De Lovely (inner) beating Nearea Franco
2011 PGG WRIGHTSON NZ BREEDERS STAKES

Red-hot favourites usually win by more than a pencil line. So De Lovely gave those who backed her into $1.20 plenty of reasons to panic as she scraped home by the barest of margins at Addington on Friday night.

But don't blame De Lovely - point the finger at Nearea Franco, because she and Craig Thornley did such a sterling job of pacemaking in the $80,000 Group 1 PGG Wrightson NZ Breeders Stakes that they almost stole the unstealable. After all, just under a week earlier De Lovely had zoomed past the winner of our last two New Zealand Cups and won under a hold by nearly two lengths. Six days later she needed a good couple of cuts with the whip from David Butcher to nab Nearea Franco on the line. And only just got there.

The two great mares were clearly superior to their eight other rivals, proved in no uncertain terms by the seven and a half length margin back to Lancome in third place after torrid final sectionals of 56.2 and 27.5. But for De Lovely it'll go down as another victory in her brilliant career, the 15th time she's saluted in 24 appearances, good for nearly $650,000 in stakes for the Les Girls No.2 Syndicate who bred and race the 4-year-old daughter of Falcon Seelster and Copper Beach.

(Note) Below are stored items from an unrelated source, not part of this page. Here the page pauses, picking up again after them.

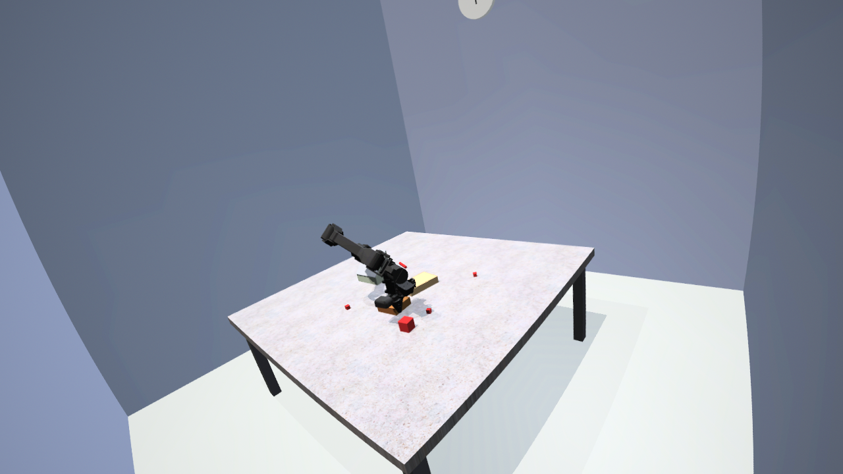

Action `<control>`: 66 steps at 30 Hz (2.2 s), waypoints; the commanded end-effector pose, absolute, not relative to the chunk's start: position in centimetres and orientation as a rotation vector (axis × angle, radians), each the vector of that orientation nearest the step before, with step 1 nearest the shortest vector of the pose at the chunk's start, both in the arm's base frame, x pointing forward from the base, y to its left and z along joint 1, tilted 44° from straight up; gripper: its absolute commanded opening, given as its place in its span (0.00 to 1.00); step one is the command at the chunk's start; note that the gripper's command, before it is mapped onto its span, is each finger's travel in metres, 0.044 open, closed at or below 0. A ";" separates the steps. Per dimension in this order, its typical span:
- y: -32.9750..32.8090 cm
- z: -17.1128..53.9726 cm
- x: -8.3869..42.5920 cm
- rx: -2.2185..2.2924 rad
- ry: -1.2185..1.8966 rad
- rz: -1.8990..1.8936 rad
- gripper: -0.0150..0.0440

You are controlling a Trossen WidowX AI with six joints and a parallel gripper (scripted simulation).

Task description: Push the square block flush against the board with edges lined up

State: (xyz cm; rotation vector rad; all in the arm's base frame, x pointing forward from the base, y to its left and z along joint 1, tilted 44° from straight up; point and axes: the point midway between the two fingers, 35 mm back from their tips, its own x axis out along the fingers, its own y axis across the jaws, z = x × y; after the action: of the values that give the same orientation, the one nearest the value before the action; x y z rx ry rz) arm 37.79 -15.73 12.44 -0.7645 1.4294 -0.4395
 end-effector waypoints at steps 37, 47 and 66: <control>-16.8 12.0 32.1 -0.769 1.457 -0.431 0.25; -16.8 12.0 32.4 -0.769 1.456 -0.431 0.25; -16.5 12.1 35.5 -0.768 1.454 -0.431 0.25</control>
State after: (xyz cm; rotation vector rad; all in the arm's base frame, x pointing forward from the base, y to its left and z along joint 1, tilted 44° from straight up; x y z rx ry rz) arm 34.94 -16.46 11.95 -0.7698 1.4576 -0.4220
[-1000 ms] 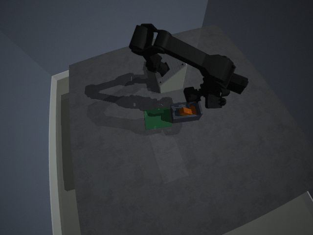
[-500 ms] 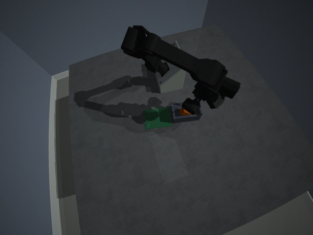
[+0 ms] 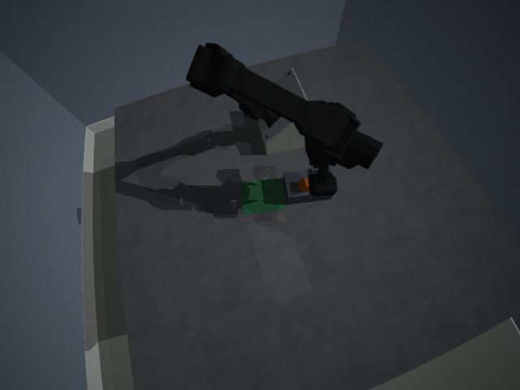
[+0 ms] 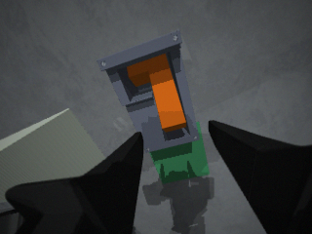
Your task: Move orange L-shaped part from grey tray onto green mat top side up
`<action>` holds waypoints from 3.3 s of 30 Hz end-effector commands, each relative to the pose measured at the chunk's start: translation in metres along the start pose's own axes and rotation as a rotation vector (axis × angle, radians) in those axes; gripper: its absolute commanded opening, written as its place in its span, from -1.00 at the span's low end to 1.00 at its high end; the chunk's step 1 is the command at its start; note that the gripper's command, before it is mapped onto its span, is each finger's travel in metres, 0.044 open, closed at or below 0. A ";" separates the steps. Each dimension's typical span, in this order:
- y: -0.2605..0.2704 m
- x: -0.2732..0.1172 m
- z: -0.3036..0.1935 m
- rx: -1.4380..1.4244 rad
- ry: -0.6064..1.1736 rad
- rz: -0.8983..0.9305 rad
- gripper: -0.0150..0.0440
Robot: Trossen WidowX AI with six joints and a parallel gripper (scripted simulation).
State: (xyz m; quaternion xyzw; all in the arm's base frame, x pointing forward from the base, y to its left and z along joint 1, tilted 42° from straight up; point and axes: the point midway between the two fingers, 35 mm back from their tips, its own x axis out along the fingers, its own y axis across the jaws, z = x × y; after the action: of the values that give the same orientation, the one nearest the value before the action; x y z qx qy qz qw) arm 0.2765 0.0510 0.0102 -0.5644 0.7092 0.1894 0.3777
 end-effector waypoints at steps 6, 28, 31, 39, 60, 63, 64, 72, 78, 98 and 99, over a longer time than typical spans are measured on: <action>-0.001 -0.003 -0.011 -0.125 0.000 -0.012 0.46; -0.002 0.042 -0.010 -0.125 0.001 -0.013 0.46; -0.003 0.047 -0.010 -0.125 0.001 -0.013 0.46; -0.003 0.060 -0.010 -0.125 0.001 -0.013 0.46; -0.005 0.073 -0.011 -0.113 -0.007 -0.016 0.06; -0.005 0.073 -0.011 -0.113 -0.007 -0.016 -0.01; -0.005 0.073 -0.011 -0.113 -0.007 -0.016 -0.03; -0.005 0.073 -0.011 -0.113 -0.007 -0.016 -0.35; -0.005 0.072 -0.011 -0.113 -0.007 -0.016 -0.49; -0.002 0.045 -0.011 -0.124 0.000 -0.013 -0.49; -0.002 0.044 -0.011 -0.124 0.000 -0.013 -0.49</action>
State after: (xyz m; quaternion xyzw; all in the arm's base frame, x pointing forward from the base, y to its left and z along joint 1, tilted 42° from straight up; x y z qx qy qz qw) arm 0.2686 0.0077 -0.0218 -0.5924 0.6956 0.2299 0.3351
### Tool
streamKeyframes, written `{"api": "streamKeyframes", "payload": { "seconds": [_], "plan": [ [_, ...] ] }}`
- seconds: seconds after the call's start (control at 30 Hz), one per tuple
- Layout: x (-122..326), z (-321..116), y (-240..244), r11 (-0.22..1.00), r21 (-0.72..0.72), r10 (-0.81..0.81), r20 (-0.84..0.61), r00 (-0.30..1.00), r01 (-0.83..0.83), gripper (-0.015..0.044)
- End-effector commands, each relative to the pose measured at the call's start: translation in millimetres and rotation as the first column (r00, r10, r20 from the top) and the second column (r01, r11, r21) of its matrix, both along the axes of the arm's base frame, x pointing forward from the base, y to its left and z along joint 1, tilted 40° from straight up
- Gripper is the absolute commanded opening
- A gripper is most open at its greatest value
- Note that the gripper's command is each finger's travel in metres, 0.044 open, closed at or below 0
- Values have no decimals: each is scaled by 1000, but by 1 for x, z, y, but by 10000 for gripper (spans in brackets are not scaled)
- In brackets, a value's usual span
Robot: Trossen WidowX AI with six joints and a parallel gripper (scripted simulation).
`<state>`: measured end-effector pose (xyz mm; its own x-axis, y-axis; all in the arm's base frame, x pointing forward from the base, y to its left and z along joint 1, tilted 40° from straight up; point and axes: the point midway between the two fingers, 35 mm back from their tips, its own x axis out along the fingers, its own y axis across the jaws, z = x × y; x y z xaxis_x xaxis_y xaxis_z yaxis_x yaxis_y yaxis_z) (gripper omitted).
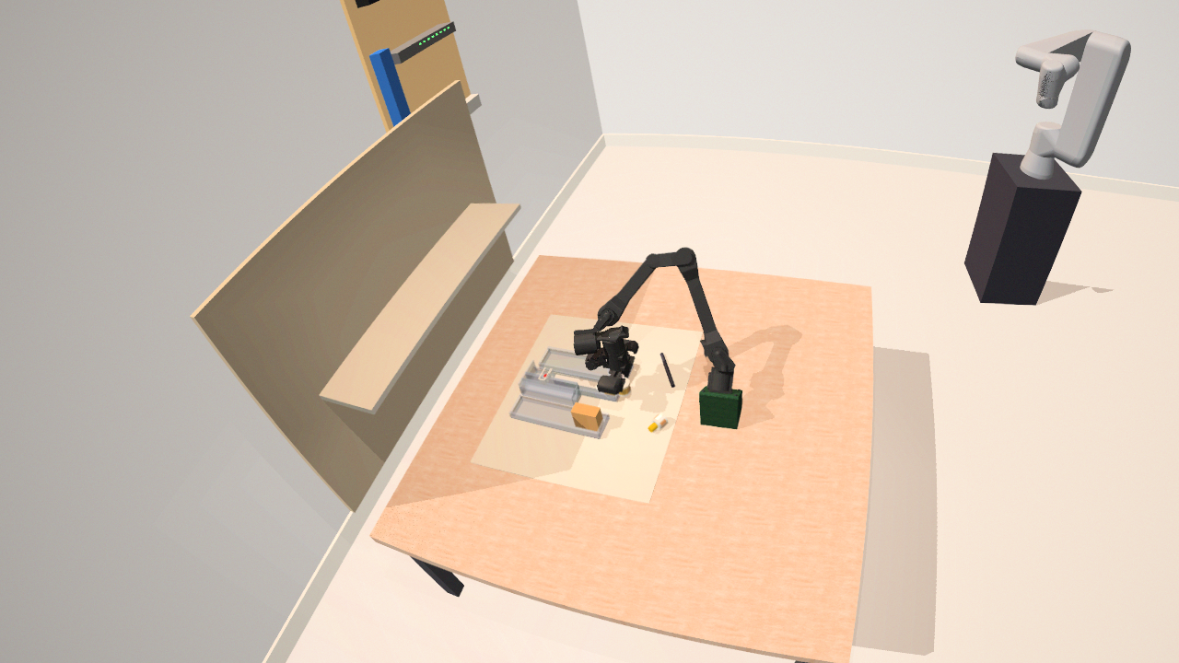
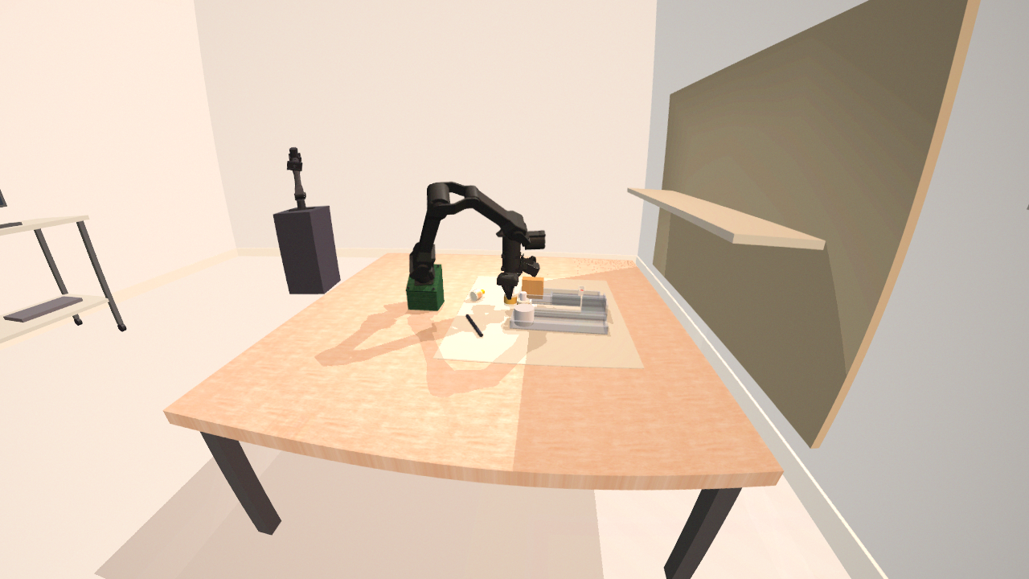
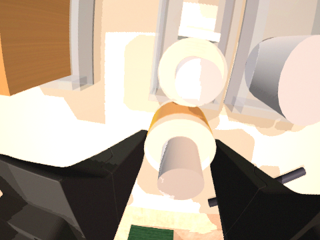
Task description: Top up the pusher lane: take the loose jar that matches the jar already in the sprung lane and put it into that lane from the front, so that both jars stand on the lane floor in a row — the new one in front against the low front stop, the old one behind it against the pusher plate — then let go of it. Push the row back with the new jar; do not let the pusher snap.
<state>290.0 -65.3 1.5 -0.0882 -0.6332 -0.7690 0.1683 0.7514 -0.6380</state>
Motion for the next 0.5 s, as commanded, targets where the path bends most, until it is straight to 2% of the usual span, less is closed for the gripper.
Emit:
{"api": "streamKeyframes", "payload": {
  "seconds": [0.0, 0.47],
  "plan": [
    [8, 3, -1, 1000, -4, 1, 21, 1000, -1, 0],
    [15, 3, -3, 1000, -4, 1, 21, 1000, -1, 0]
  ]
}}
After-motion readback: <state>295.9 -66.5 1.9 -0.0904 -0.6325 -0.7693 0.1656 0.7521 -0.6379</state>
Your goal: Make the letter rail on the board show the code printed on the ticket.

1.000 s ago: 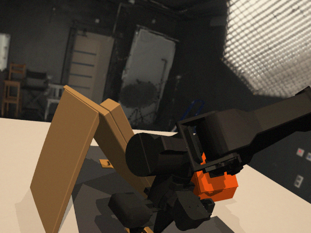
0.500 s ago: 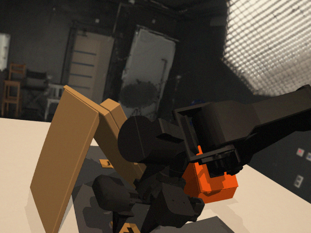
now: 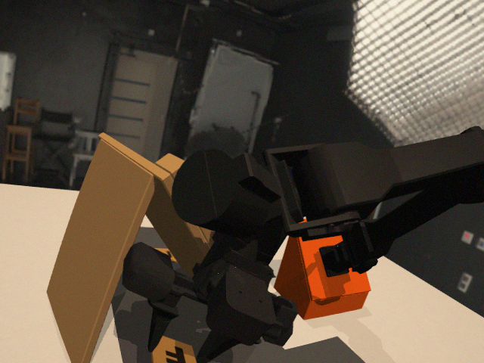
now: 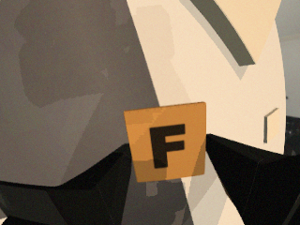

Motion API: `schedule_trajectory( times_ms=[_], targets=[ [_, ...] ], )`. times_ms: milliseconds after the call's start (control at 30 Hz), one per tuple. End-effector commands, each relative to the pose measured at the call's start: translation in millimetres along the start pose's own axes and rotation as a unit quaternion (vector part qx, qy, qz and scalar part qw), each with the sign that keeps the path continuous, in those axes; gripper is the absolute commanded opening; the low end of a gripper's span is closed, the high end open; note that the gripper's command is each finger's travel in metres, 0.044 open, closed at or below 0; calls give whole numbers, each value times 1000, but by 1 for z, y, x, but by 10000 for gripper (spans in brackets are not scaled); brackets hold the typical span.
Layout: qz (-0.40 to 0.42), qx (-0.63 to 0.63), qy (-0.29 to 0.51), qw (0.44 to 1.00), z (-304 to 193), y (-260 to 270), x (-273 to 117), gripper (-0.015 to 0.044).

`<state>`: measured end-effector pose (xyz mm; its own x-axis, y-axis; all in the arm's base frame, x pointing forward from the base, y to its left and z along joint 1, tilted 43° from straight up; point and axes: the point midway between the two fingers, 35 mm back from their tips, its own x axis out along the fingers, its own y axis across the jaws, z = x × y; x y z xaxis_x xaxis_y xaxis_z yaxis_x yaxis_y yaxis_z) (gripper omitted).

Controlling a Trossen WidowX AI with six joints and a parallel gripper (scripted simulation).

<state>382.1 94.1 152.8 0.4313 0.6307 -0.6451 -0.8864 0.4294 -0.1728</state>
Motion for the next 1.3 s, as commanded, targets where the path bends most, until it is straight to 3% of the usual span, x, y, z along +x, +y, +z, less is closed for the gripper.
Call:
schedule_trajectory(
  times_ms=[0, 1267],
  targets=[
    [-16, 25, -3, 1000, 2, -11, -3, 0],
    [-135, 270, -72, 951, 17, -105, -44, 0]
  ],
)
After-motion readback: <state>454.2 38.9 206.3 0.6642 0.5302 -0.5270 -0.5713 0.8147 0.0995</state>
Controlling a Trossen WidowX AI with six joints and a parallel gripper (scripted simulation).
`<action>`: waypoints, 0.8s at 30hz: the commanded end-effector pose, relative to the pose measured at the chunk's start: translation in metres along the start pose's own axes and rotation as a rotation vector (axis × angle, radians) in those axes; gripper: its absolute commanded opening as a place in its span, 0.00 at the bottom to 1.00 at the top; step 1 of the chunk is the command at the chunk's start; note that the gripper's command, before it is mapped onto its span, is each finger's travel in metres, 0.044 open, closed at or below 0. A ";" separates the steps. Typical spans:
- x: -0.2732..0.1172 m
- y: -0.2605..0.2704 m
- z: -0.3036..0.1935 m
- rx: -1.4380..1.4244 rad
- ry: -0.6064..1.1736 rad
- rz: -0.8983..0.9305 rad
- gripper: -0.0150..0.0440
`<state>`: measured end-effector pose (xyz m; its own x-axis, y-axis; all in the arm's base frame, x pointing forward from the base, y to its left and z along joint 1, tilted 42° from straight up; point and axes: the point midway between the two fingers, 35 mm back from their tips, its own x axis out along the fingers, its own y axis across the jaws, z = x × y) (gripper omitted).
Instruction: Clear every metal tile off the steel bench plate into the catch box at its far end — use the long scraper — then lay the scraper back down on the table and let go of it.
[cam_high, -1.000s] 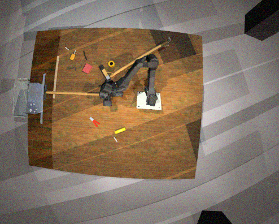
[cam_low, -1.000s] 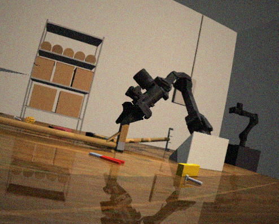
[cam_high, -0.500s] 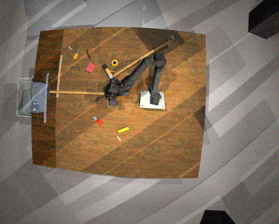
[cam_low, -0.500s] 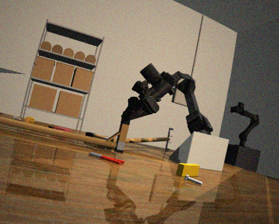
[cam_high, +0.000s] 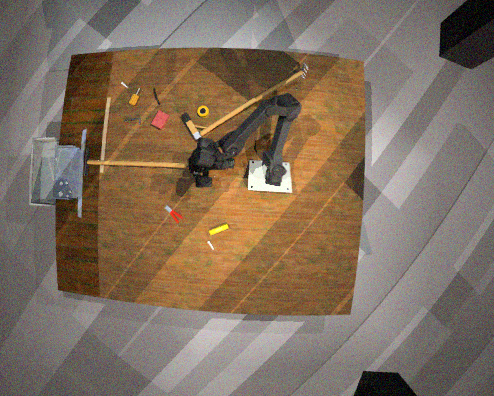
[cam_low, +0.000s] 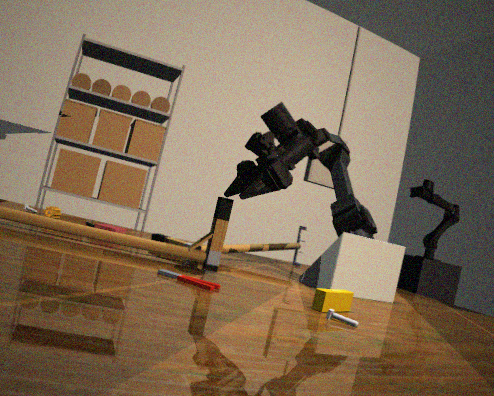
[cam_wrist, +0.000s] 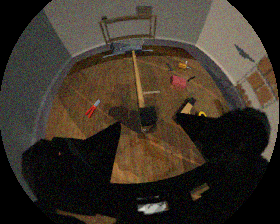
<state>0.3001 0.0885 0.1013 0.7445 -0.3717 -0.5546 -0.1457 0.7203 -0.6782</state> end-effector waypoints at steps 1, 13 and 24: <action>-0.013 -0.001 0.014 -0.003 -0.057 -0.007 1.00; -0.058 0.005 0.054 -0.028 -0.233 -0.010 1.00; -0.105 0.009 0.083 -0.034 -0.384 -0.005 1.00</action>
<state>0.2792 0.1749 0.1808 0.9195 -0.1489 -0.3638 -0.1649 0.6939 -0.7009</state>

De Lovely's only defeat in 12 starts since May last year came in the Group 2 Premier Mares Championship on January 21, her third to Beaudiene Bad Babe that night denying her the chance to join Kiwi Ingenuity(2009), It's Ella(2007), Mainland Banner(2006), Coburg(2004), Kym's Girl(2000), Lento(1996), Blossom Lady(1993 & 1991), Gina Rosa(1989) and Bionic Chance(1988) on the coveted list of those who have won the two big Addington mares' features in the same season.